### EXERCISE OBJECTIVE
Since pictures are not wanted in the copy, output only the rest of each record exactly.

### DATA IN THIS EXERCISE
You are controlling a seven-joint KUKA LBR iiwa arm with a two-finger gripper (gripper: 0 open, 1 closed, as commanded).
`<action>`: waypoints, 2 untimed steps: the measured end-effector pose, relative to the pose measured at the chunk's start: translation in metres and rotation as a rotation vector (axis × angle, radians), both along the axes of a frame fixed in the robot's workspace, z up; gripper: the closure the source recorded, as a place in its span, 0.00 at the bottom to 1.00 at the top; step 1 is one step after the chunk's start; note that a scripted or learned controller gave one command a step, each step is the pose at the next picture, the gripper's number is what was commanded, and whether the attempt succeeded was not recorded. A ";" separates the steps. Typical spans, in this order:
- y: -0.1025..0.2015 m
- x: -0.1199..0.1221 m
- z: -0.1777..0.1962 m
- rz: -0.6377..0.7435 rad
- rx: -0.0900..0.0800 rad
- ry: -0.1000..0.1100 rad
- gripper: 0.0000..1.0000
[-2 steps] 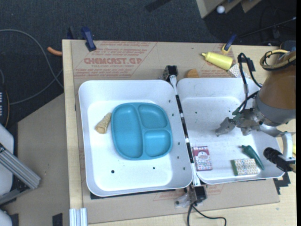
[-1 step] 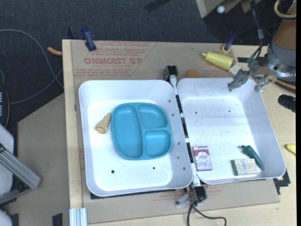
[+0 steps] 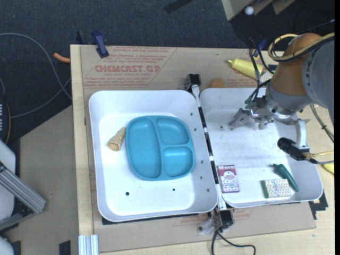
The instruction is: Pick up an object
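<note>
Your jaws [image 3: 249, 118] hang spread over bare floor at the back of the right bin [image 3: 223, 102], pinching nothing. The pick is all ahead: the small card [image 3: 228, 178], patterned packet [image 3: 277, 188] and green tool [image 3: 285, 176] lie near the front.

The brown cardboard sheet [image 3: 133, 62] under the bins bears red print reading "CHEMCAST GP"; the smaller lines beneath it are illegible.
</note>
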State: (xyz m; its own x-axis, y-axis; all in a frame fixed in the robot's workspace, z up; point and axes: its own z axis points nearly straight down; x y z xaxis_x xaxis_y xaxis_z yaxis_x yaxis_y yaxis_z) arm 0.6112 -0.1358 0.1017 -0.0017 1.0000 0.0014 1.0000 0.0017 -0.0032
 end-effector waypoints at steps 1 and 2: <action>0.014 0.054 -0.017 0.000 -0.002 -0.005 0.00; 0.025 0.056 -0.017 0.000 -0.003 -0.004 0.00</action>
State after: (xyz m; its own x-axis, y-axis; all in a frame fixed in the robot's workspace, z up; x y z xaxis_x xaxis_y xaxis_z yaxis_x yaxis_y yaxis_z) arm 0.6668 -0.1112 0.0850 -0.0015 1.0000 -0.0012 1.0000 0.0015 0.0012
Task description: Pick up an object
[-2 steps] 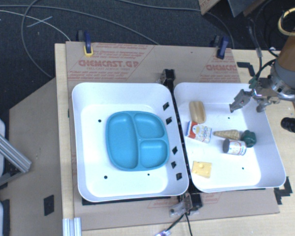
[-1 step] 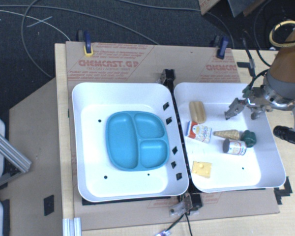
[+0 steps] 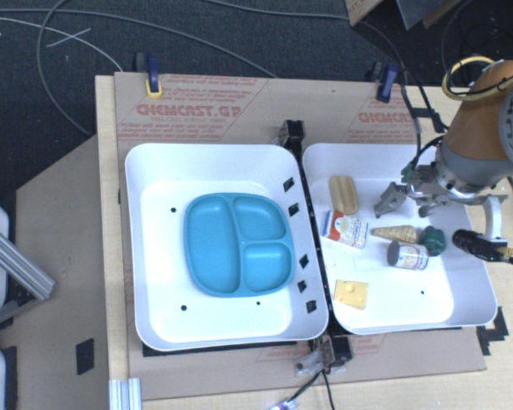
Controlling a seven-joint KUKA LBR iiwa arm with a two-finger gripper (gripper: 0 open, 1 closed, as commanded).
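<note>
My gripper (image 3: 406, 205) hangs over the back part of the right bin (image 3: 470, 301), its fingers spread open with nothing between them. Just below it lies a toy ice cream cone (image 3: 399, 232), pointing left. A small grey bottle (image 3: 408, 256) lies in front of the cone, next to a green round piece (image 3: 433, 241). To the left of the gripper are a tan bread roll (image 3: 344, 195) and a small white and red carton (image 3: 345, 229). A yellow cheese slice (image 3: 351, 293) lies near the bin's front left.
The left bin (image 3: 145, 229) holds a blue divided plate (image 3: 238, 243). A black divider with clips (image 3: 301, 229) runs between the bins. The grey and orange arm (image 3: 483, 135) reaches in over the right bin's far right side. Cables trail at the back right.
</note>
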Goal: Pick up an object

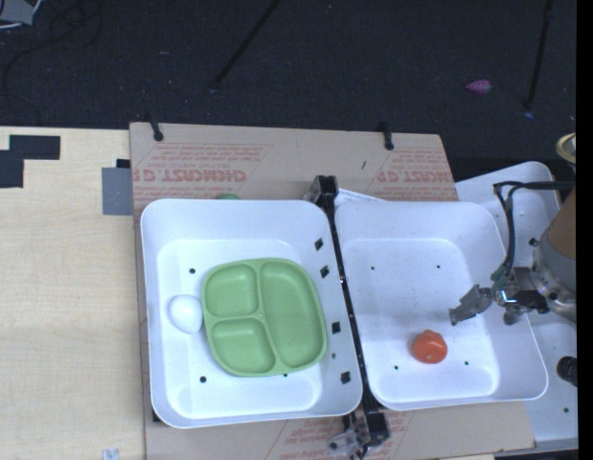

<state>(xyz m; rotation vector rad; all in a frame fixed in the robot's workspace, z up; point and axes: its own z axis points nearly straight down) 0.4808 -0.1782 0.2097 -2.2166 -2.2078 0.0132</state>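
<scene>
A small orange-red round object (430,347) lies on the floor of the right bin (411,228), near its front. My gripper (490,310) hangs over the right side of that bin, up and to the right of the orange object and apart from it. It is open, with nothing between its fingers. In the left bin (171,228) a green three-compartment plate (263,314) lies flat. A white egg-shaped object (186,312) rests against the plate's left edge.
The two bins meet at a black-clipped divider (339,295) running front to back. Cardboard (277,166) lies under both bins. Cables (512,228) loop from the arm over the right bin's right rim.
</scene>
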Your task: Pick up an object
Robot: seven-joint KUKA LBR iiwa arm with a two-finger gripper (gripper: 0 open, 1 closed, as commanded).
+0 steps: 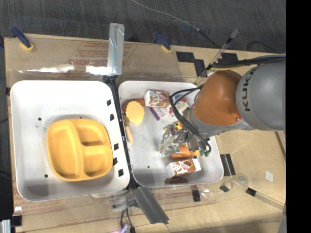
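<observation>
I see a cardboard-covered bench (58, 50) on dark ribbed flooring (63, 6), with blue clamps (22, 39) along its far edge. Two white bins sit side by side, their inner rims touching. The left bin (29, 96) holds a yellow divided tray (80, 148) near its centre, with bare white floor around it. The right bin (146, 171) is crowded: a yellow round piece (134, 112) near the dividing rim, a purple-and-white carton (159, 103) at the far wall, a small brown-and-white carton (184, 167) near the near wall, and an orange item (181, 154) just beside the gripper (174, 141). The arm (243, 101) overhangs the bin's right rim. The gripper sits low mid-bin; I cannot tell its opening or whether it grasps anything. Open floor remains at the bin's near-left corner.
</observation>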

### OUTPUT FOR THIS TASK
You are controlling a seven-joint KUKA LBR iiwa arm with a two-finger gripper (gripper: 0 open, 1 closed, as commanded).
`<action>`: waypoints, 2 untimed steps: the measured end-effector pose, relative to the pose measured at the chunk's start: translation in metres and rotation as a rotation vector (axis × angle, radians), both along the axes of a frame fixed in the robot's workspace, z up; gripper: the closure the source recorded, as a place in its span, 0.00 at the bottom to 1.00 at the top; step 1 is one step after the chunk's start; note that a scripted or learned controller gave one command a step, each step is the pose at the next picture, the gripper's number is what was commanded, and whether the attempt succeeded was not recorded. A ";" separates the steps. Typical spans, in this order:
- y: -0.1025..0.2015 m
- x: -0.1199..0.1221 m
- z: -0.1777..0.1962 m
- rz: -0.6377..0.7435 rad
- rx: -0.0900..0.0800 rad
- ry: -0.1000..0.1100 rad
- gripper: 0.0000..1.0000
[-2 steps] 
[-1 step] 
[+0 steps] 
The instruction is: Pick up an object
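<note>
Your jaws [image 3: 249, 118] hang spread over bare floor at the back of the right bin [image 3: 223, 102], pinching nothing. The pick is all ahead: the small card [image 3: 228, 178], patterned packet [image 3: 277, 188] and green tool [image 3: 285, 176] lie near the front.

The brown cardboard sheet [image 3: 133, 62] under the bins bears red print reading "CHEMCAST GP"; the smaller lines beneath it are illegible.
</note>
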State: (xyz m; its own x-axis, y-axis; all in a frame fixed in the robot's workspace, z up; point and axes: its own z axis points nearly straight down; x y z xaxis_x xaxis_y xaxis_z yaxis_x yaxis_y yaxis_z) arm 0.6112 -0.1358 0.1017 -0.0017 1.0000 0.0014 1.0000 0.0017 -0.0032
 end-effector waypoints at steps 1 and 2: <action>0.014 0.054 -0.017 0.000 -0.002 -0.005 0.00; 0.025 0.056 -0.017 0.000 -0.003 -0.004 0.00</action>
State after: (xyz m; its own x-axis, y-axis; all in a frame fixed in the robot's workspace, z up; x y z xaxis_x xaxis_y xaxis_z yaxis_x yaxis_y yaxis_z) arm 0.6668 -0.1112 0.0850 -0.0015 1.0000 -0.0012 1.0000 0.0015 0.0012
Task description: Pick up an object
[-2 steps] 
[-1 step] 
[+0 steps] 
Controlling a seven-joint KUKA LBR iiwa arm with a two-finger gripper (gripper: 0 open, 1 closed, as commanded).
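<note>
My gripper (image 3: 406, 205) hangs over the back part of the right bin (image 3: 470, 301), its fingers spread open with nothing between them. Just below it lies a toy ice cream cone (image 3: 399, 232), pointing left. A small grey bottle (image 3: 408, 256) lies in front of the cone, next to a green round piece (image 3: 433, 241). To the left of the gripper are a tan bread roll (image 3: 344, 195) and a small white and red carton (image 3: 345, 229). A yellow cheese slice (image 3: 351, 293) lies near the bin's front left.
The left bin (image 3: 145, 229) holds a blue divided plate (image 3: 238, 243). A black divider with clips (image 3: 301, 229) runs between the bins. The grey and orange arm (image 3: 483, 135) reaches in over the right bin's far right side. Cables trail at the back right.
</note>
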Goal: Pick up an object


<state>(xyz m; rotation vector rad; all in a frame fixed in the robot's workspace, z up; point and axes: its own z axis points nearly straight down) 0.4808 -0.1782 0.2097 -2.2166 -2.2078 0.0132</state>
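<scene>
A small orange-red round object (430,347) lies on the floor of the right bin (411,228), near its front. My gripper (490,310) hangs over the right side of that bin, up and to the right of the orange object and apart from it. It is open, with nothing between its fingers. In the left bin (171,228) a green three-compartment plate (263,314) lies flat. A white egg-shaped object (186,312) rests against the plate's left edge.
The two bins meet at a black-clipped divider (339,295) running front to back. Cardboard (277,166) lies under both bins. Cables (512,228) loop from the arm over the right bin's right rim.
</scene>
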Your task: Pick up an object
Robot: seven-joint KUKA LBR iiwa arm with a two-finger gripper (gripper: 0 open, 1 closed, as commanded).
+0 steps: 
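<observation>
I see a cardboard-covered bench (58, 50) on dark ribbed flooring (63, 6), with blue clamps (22, 39) along its far edge. Two white bins sit side by side, their inner rims touching. The left bin (29, 96) holds a yellow divided tray (80, 148) near its centre, with bare white floor around it. The right bin (146, 171) is crowded: a yellow round piece (134, 112) near the dividing rim, a purple-and-white carton (159, 103) at the far wall, a small brown-and-white carton (184, 167) near the near wall, and an orange item (181, 154) just beside the gripper (174, 141). The arm (243, 101) overhangs the bin's right rim. The gripper sits low mid-bin; I cannot tell its opening or whether it grasps anything. Open floor remains at the bin's near-left corner.
</observation>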

The required output has been given in full.